• **ACTIVITY**:
Run through the data and copy out every line that mentions the word "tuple".

• **RECORDS PROVIDED**:
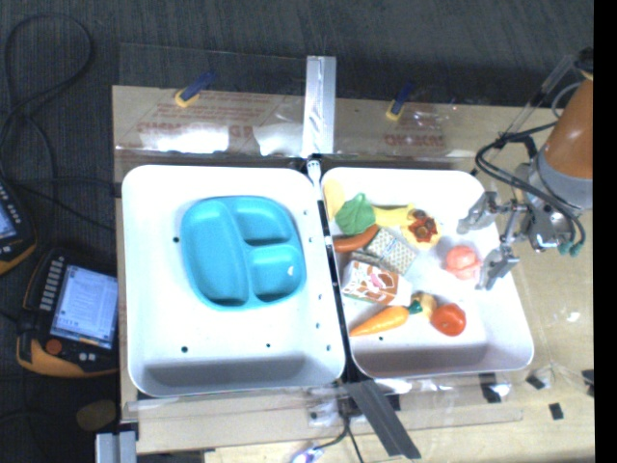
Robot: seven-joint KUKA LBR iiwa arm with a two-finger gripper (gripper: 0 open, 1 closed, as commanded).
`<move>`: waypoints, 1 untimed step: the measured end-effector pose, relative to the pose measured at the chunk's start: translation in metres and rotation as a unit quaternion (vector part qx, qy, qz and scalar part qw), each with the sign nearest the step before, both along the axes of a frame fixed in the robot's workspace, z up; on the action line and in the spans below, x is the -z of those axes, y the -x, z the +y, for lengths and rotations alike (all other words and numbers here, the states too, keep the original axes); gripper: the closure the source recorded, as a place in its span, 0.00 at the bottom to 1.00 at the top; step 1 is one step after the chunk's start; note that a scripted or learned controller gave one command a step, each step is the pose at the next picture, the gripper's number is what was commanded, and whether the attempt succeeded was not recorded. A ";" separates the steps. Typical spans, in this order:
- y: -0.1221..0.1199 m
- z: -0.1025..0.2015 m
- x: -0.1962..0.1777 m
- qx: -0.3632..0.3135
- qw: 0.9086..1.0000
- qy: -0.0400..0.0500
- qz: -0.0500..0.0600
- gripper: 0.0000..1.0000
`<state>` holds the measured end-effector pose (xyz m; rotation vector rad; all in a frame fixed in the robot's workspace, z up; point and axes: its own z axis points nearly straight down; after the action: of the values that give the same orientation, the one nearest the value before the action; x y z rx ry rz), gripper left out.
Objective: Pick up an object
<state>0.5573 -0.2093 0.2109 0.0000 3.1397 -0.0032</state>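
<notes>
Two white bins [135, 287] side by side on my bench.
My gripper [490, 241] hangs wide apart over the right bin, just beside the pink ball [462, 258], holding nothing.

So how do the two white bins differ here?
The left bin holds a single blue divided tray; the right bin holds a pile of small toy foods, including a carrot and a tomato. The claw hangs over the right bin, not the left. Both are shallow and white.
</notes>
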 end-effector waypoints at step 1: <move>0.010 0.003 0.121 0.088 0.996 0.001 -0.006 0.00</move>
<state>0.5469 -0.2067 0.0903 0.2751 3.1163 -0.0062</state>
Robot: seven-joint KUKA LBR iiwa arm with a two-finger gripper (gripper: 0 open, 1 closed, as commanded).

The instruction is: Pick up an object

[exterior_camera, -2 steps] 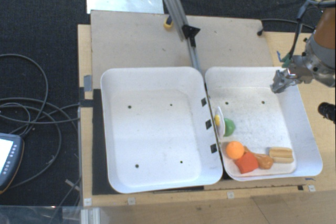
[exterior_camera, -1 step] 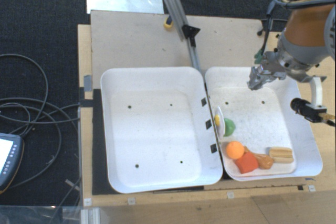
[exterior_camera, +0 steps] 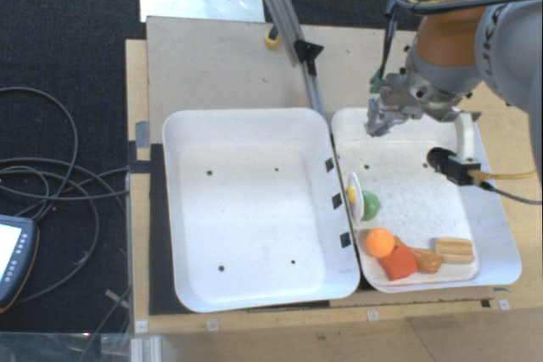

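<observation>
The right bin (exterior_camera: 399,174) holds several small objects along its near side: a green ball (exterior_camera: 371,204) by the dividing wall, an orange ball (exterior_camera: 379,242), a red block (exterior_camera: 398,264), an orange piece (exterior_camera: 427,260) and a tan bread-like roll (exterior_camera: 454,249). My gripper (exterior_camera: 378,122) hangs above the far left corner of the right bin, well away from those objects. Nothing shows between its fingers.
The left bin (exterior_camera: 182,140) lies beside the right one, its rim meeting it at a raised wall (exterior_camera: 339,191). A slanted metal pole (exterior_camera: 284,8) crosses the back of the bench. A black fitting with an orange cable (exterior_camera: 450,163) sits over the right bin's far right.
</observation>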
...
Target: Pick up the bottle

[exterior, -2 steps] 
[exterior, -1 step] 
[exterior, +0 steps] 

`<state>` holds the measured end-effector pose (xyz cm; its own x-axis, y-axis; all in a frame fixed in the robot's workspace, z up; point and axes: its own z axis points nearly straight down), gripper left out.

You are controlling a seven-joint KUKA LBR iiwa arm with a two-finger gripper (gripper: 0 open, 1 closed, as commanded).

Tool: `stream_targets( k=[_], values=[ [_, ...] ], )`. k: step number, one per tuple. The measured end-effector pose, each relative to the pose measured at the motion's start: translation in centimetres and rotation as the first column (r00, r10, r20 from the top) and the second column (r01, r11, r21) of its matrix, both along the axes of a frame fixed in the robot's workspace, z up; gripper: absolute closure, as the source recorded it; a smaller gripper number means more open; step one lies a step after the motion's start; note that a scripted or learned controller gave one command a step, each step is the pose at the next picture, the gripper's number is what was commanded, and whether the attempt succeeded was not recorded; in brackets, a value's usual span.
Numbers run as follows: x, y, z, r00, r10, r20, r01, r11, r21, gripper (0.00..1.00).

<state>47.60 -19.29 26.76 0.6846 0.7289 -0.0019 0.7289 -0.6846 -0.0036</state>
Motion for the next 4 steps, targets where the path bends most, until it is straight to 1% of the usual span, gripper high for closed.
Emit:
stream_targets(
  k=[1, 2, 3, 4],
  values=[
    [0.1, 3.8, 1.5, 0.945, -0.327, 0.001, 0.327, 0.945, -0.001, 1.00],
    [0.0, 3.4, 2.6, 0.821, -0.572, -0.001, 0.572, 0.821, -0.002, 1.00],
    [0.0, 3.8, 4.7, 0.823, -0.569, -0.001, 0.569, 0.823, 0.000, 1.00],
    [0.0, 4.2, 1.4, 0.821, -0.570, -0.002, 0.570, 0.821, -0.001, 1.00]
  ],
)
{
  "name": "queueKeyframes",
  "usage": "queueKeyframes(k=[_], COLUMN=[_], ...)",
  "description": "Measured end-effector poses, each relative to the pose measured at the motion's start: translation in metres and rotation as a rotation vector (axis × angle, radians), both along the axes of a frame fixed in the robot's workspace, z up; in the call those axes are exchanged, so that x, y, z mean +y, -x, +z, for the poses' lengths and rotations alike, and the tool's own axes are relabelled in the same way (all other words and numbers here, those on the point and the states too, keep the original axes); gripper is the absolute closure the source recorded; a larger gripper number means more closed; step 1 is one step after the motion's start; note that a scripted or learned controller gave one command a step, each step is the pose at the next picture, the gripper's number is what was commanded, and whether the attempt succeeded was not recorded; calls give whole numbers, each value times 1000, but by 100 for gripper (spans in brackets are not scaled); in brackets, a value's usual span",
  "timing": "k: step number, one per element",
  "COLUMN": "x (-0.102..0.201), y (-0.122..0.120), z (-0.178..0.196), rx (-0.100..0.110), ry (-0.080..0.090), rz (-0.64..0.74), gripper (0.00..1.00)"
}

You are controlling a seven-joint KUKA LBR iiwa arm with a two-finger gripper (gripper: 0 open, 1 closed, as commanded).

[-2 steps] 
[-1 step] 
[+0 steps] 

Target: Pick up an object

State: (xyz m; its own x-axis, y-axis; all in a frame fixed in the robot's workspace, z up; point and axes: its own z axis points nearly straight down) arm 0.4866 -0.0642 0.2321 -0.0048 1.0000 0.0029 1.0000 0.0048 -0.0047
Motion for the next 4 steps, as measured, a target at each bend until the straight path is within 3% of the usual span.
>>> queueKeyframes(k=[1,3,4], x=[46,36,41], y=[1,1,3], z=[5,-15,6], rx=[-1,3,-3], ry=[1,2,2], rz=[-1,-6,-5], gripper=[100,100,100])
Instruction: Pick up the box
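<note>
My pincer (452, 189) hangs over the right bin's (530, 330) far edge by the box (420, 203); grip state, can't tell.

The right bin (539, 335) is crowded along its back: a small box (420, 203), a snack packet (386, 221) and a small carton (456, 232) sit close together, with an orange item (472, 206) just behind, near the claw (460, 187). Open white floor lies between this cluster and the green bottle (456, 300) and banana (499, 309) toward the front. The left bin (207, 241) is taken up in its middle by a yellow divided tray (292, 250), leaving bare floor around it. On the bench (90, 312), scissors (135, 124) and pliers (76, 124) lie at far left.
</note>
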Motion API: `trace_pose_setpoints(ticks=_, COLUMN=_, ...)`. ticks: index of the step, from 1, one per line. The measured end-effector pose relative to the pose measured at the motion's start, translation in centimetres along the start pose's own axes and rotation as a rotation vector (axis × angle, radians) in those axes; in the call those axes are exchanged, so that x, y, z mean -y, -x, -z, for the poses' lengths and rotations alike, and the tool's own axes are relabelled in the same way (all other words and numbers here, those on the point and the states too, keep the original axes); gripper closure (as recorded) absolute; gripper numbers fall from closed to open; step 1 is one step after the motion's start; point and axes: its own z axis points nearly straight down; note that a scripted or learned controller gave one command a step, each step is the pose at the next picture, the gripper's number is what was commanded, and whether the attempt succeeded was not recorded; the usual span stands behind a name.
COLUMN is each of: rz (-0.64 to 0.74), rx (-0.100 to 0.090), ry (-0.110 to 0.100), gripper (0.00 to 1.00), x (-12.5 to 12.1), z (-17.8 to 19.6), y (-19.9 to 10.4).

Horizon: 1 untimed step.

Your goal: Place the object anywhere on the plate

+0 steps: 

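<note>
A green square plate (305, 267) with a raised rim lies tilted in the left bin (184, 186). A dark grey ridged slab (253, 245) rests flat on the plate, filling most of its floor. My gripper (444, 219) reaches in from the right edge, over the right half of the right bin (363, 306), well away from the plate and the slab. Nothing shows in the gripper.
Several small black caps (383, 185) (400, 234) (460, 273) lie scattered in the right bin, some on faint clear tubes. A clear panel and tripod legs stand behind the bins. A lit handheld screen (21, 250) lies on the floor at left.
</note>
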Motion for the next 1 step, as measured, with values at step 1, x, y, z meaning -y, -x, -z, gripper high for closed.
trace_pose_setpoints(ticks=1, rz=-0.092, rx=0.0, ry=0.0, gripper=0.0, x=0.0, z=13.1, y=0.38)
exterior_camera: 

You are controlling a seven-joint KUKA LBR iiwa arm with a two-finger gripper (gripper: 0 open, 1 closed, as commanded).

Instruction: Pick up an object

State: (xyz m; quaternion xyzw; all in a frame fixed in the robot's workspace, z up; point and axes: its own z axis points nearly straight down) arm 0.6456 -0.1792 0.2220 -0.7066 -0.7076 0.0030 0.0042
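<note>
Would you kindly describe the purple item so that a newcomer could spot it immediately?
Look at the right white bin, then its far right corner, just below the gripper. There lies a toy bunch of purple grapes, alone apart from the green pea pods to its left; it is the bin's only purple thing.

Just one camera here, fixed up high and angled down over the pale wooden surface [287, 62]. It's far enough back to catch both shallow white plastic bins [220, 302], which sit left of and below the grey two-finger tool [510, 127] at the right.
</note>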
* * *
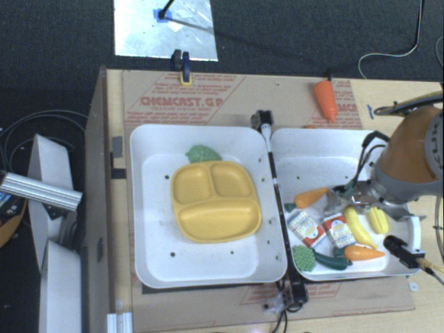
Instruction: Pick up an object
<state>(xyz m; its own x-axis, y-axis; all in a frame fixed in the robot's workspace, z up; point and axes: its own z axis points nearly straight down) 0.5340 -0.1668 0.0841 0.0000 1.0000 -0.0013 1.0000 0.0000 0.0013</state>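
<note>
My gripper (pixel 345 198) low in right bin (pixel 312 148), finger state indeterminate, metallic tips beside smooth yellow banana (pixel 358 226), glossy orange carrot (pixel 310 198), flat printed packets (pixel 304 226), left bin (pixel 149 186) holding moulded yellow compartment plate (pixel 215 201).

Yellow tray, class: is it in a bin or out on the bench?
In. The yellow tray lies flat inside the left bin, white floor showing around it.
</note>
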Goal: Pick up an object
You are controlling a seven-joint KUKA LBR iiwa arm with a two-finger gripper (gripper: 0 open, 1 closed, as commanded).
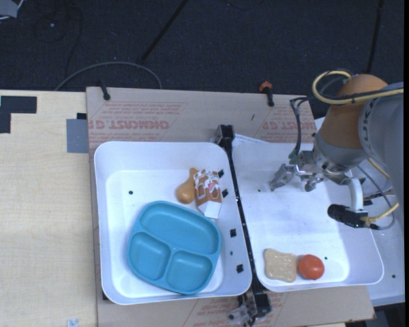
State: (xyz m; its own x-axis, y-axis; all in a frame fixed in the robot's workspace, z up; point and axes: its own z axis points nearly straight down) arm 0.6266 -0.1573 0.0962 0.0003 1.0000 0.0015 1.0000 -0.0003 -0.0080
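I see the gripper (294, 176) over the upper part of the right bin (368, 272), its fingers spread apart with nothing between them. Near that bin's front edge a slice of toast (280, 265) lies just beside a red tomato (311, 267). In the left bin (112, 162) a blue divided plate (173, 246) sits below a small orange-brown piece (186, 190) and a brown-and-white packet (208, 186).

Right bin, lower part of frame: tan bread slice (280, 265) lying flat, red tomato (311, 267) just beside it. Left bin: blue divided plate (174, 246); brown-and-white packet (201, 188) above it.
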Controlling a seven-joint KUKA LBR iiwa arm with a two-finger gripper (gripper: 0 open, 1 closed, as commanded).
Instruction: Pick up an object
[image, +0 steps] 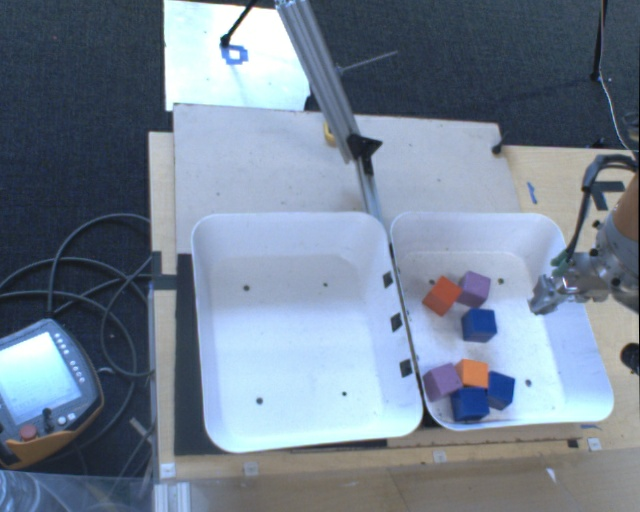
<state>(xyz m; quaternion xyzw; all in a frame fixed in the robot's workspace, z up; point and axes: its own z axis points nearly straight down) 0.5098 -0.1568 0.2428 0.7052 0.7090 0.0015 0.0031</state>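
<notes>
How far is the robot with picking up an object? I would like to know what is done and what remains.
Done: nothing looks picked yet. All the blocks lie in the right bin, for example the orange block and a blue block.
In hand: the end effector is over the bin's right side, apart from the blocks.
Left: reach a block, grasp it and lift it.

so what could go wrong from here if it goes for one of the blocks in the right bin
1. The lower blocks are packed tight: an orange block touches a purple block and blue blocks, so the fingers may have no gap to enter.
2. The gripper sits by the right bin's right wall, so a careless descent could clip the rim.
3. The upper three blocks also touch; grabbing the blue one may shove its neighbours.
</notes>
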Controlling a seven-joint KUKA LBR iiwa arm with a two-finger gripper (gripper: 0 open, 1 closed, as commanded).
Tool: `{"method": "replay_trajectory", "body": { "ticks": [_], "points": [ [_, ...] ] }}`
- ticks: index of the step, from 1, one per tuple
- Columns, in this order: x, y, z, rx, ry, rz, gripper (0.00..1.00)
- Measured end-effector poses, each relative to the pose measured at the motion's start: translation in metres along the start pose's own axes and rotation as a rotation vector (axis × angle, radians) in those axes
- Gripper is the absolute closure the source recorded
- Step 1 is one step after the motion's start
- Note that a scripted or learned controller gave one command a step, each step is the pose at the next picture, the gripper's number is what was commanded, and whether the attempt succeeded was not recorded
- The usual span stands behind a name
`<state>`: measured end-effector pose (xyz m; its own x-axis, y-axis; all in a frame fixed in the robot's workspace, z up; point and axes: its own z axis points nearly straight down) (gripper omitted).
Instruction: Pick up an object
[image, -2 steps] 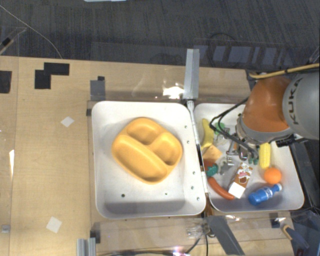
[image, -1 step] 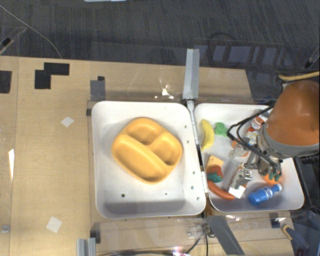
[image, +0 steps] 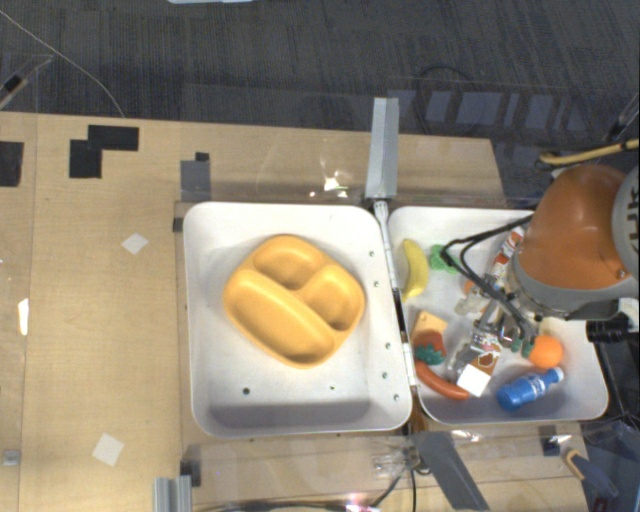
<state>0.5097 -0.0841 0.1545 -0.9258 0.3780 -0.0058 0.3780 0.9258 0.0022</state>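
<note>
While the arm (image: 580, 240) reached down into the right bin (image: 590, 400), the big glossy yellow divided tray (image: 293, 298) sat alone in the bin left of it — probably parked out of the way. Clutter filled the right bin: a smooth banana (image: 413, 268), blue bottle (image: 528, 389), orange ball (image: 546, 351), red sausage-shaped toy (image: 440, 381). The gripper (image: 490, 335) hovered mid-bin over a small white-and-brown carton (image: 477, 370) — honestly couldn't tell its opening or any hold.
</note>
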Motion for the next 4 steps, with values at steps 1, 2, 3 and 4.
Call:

• **SOLUTION FOR THIS EXERCISE**:
Tool: `stream_targets( k=[_], values=[ [_, ...] ], )`. k: step number, one per tuple. The measured end-effector pose, each relative to the pose measured at the motion's start: translation in centimetres and rotation as the first column (r00, r10, r20 from the top) and the second column (r01, r11, r21) of its matrix, both along the axes of a frame fixed in the robot's workspace, z up; gripper: absolute closure, as the source recorded it; a smaller gripper number means more open; step one lies a step after the motion's start; note that a scripted or learned controller gave one command a step, each step is the pose at the next picture, the gripper's number is what was commanded, and whether the attempt succeeded was not recorded; in brackets, a value's usual span.
- ticks: index of the step, from 1, one per tuple

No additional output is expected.